The minimum 10 percent customs duty and higher tariff rates for the US’s trading partners, known as the “Salvation Day” tariffs, have been identified as factors contributing to the increase in default rates. US President Donald Trump has dubbed the date of April 2, when these mutual tariffs were announced, as “the Day of Liberation”.

It is projected that these amendments will raise the overall tariff rate of the US to 25 percent, a significant increase from the previously anticipated 18 percent. This surge in tariffs is expected to slow down the growth of the US economy, with growth rates estimated to be below 1.7 percent in March.

Consumer confidence indicators in the USA have been affected by the stock market fluctuation and a slowdown in consumer spending in the first two months of the year. The statement by Fitch also predicts that the increase in tariffs will lead to higher consumer prices and lower company profits.
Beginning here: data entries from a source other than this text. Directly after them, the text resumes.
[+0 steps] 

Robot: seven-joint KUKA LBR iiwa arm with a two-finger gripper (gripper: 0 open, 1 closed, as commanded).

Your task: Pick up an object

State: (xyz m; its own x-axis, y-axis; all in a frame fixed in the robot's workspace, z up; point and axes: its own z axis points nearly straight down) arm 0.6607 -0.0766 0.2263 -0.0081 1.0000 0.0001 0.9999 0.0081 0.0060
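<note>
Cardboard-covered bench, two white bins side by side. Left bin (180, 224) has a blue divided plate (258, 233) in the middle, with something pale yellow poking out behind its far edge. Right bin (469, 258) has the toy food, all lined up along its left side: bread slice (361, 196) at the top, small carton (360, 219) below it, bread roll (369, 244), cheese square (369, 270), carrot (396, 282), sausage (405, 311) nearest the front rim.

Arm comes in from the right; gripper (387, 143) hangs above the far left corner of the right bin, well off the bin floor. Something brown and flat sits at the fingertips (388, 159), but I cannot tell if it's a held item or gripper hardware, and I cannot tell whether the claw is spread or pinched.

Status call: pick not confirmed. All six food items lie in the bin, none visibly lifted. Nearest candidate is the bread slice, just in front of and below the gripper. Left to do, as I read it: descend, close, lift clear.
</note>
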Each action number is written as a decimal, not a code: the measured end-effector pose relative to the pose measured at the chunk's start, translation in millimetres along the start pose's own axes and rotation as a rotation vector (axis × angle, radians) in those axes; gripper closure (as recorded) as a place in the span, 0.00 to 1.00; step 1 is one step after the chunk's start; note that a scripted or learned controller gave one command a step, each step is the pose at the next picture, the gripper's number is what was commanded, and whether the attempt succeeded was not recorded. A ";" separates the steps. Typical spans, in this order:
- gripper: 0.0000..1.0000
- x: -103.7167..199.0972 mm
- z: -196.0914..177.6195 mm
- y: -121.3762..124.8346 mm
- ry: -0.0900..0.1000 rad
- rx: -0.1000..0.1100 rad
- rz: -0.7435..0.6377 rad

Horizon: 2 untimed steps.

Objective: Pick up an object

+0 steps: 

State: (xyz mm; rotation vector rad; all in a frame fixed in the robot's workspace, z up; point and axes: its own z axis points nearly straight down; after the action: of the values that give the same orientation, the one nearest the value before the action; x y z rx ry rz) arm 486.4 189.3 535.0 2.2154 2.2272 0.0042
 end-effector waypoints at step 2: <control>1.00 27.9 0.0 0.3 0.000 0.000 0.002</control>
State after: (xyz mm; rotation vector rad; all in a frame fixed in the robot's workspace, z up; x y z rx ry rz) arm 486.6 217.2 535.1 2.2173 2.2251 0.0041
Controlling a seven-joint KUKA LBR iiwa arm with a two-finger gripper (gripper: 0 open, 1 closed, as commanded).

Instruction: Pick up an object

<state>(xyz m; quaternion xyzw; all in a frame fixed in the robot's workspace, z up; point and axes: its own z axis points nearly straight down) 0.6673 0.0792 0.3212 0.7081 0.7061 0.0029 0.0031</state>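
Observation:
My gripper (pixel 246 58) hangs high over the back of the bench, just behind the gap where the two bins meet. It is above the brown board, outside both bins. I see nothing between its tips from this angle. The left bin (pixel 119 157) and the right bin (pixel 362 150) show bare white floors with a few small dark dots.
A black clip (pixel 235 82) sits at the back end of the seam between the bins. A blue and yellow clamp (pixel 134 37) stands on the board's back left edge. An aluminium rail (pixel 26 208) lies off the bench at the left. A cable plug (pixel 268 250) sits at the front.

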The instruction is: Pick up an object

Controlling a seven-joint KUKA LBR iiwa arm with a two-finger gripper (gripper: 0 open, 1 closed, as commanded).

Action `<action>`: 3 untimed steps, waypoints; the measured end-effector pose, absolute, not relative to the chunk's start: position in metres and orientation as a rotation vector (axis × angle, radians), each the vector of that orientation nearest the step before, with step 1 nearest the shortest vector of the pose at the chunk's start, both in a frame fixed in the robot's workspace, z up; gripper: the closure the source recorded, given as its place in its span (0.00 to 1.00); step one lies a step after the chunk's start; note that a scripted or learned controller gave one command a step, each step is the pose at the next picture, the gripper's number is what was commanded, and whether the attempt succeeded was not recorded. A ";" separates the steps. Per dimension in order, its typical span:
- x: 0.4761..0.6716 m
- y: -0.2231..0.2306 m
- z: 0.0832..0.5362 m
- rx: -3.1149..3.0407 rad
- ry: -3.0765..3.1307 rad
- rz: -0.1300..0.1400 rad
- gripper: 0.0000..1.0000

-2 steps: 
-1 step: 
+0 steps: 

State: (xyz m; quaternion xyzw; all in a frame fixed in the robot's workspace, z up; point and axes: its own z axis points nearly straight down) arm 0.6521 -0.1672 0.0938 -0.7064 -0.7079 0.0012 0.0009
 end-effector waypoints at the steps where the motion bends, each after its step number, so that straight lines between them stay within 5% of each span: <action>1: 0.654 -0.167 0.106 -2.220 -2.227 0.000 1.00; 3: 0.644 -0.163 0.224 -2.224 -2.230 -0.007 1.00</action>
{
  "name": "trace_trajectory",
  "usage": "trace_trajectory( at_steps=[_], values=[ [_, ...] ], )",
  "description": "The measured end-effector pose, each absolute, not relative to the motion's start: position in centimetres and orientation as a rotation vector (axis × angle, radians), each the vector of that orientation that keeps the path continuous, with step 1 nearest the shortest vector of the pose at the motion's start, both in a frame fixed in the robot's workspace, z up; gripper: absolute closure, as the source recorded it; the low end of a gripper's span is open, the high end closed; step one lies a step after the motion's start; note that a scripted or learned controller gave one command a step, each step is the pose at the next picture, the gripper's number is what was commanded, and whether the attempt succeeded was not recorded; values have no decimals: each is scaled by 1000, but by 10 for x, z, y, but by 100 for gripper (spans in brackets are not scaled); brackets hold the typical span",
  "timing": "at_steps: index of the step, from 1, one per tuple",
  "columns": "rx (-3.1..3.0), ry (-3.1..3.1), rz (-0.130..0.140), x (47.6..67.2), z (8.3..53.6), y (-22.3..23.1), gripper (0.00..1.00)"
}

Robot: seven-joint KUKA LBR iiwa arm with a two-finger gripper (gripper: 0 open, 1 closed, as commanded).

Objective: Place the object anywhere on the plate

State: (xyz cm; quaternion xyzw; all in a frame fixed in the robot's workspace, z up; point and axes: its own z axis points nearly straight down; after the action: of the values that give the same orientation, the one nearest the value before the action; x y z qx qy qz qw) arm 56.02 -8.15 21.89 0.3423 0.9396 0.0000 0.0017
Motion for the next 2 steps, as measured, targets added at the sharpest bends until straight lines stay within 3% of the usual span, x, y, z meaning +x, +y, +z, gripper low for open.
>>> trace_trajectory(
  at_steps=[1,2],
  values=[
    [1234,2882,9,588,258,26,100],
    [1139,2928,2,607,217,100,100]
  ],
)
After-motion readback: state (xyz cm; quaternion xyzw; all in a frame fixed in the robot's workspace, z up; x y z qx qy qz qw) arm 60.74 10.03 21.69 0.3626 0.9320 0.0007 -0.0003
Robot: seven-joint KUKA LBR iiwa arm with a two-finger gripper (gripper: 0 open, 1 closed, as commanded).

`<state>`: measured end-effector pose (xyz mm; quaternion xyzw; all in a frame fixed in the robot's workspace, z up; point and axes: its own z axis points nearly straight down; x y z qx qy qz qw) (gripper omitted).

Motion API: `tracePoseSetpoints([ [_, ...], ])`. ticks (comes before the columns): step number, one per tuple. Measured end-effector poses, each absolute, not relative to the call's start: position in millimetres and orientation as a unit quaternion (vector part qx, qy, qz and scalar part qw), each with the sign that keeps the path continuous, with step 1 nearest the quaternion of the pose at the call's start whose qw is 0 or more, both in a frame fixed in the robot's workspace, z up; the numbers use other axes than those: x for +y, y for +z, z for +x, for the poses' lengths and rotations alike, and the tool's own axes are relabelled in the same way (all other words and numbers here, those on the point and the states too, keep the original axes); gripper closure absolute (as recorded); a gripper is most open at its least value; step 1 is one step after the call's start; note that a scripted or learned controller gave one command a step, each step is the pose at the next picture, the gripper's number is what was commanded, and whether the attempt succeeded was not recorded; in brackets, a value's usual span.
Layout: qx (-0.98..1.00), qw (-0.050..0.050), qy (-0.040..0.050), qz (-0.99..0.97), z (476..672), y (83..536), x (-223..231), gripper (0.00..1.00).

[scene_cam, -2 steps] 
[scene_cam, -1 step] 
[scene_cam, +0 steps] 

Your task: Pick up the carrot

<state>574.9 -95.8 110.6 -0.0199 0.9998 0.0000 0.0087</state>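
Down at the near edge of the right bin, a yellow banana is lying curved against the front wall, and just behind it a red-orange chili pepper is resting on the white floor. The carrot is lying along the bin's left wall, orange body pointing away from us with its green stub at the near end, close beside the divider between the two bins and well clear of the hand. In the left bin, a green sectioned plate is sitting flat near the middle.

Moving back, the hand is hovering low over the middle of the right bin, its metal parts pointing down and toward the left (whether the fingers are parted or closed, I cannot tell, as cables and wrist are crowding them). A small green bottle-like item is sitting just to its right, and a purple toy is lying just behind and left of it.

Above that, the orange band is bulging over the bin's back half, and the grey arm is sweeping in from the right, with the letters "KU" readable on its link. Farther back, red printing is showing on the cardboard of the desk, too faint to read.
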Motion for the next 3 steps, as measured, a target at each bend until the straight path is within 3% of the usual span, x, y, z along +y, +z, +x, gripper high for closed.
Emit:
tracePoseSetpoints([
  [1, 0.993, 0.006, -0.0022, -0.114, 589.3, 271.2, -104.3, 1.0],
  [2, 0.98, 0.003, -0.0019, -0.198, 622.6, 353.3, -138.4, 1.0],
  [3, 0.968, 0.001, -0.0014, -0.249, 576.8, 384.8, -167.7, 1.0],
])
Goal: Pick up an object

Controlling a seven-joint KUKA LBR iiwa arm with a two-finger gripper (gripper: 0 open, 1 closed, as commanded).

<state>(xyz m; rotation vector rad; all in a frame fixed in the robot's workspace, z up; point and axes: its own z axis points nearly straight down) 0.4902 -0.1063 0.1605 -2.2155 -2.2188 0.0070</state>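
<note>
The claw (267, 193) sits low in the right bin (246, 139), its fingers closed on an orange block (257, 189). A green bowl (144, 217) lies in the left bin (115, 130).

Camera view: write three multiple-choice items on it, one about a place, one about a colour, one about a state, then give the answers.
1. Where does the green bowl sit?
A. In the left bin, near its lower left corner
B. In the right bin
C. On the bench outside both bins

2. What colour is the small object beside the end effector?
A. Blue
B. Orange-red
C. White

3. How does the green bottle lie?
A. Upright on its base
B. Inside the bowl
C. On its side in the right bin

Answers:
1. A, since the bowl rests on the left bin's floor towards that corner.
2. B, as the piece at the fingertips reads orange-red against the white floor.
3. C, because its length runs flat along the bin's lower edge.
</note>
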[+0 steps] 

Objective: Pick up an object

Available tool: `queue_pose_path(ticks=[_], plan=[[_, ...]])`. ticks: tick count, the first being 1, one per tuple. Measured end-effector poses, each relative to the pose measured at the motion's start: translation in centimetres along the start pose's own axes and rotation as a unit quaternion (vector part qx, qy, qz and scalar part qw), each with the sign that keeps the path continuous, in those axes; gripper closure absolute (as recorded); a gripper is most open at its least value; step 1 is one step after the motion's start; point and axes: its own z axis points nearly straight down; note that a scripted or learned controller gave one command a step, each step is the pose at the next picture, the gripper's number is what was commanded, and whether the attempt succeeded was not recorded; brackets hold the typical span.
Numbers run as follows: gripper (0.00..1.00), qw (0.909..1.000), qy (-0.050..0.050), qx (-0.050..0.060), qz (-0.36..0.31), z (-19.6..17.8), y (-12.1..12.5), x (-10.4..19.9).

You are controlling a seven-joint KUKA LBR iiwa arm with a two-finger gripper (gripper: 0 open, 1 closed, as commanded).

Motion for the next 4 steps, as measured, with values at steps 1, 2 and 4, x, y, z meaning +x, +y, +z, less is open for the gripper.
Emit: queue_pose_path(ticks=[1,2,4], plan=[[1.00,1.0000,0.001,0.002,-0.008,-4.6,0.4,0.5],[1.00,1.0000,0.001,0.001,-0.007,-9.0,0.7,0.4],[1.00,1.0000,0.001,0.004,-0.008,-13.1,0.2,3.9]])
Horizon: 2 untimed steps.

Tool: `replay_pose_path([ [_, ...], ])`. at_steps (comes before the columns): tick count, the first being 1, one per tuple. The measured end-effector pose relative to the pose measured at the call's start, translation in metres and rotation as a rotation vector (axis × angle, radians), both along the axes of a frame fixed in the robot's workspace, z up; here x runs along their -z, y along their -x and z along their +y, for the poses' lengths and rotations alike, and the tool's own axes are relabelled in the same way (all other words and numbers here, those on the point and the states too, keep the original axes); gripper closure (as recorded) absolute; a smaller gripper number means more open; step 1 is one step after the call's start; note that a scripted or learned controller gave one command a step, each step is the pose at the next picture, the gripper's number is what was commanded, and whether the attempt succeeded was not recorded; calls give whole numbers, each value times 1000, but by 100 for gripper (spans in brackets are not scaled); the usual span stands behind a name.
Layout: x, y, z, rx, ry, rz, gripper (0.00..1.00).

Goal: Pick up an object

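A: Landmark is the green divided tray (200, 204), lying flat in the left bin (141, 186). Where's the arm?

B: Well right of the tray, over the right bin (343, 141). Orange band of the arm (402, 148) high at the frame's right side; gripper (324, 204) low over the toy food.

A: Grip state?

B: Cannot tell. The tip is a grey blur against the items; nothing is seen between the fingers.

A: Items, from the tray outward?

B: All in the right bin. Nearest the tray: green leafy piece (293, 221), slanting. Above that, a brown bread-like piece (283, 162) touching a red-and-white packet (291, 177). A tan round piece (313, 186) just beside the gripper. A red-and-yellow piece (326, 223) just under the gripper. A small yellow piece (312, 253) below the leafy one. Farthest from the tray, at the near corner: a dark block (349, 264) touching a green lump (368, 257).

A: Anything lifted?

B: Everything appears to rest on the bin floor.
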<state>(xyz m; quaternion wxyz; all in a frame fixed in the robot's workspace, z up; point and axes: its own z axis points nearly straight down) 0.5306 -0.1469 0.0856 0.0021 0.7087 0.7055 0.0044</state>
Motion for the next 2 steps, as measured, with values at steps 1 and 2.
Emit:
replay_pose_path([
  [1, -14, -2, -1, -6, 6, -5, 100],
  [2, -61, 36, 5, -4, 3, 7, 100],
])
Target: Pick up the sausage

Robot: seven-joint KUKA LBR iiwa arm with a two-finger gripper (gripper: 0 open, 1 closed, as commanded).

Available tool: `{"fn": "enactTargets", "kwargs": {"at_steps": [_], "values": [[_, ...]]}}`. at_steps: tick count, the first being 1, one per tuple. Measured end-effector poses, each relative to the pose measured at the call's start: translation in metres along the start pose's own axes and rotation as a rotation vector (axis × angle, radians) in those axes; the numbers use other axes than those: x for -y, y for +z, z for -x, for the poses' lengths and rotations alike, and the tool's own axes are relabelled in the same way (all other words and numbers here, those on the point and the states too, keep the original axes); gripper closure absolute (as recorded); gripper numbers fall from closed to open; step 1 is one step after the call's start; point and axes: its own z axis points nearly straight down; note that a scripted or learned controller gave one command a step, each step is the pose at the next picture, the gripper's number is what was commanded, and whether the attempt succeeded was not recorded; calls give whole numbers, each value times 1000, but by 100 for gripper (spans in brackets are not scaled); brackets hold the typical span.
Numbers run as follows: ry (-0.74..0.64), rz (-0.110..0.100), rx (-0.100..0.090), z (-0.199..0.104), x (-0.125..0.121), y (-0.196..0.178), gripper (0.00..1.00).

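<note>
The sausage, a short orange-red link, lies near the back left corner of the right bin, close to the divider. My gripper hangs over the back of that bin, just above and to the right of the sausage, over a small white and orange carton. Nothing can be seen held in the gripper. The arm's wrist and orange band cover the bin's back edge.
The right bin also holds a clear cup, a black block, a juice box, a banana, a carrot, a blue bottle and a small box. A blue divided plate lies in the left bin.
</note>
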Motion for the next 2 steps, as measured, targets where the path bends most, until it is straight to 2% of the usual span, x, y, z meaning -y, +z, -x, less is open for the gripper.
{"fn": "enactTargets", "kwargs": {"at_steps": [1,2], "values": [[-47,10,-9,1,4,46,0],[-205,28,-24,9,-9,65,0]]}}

Furthermore, the statement highlights concerns about the impact of these tariffs on business investments, with expectations of growth in Asia and other parts of the world deteriorating. The risk of a trade war was emphasized, with the possibility of escalating tensions and retaliatory measures from key trade partners.

Overall, Fitch warns that the increase in tariffs may have negative consequences for the US economy, outweighing any benefits for domestic companies in terms of competition. As the situation unfolds, governments may seek to negotiate better trade agreements with the US, but the risk of further escalation in trade tensions remains high.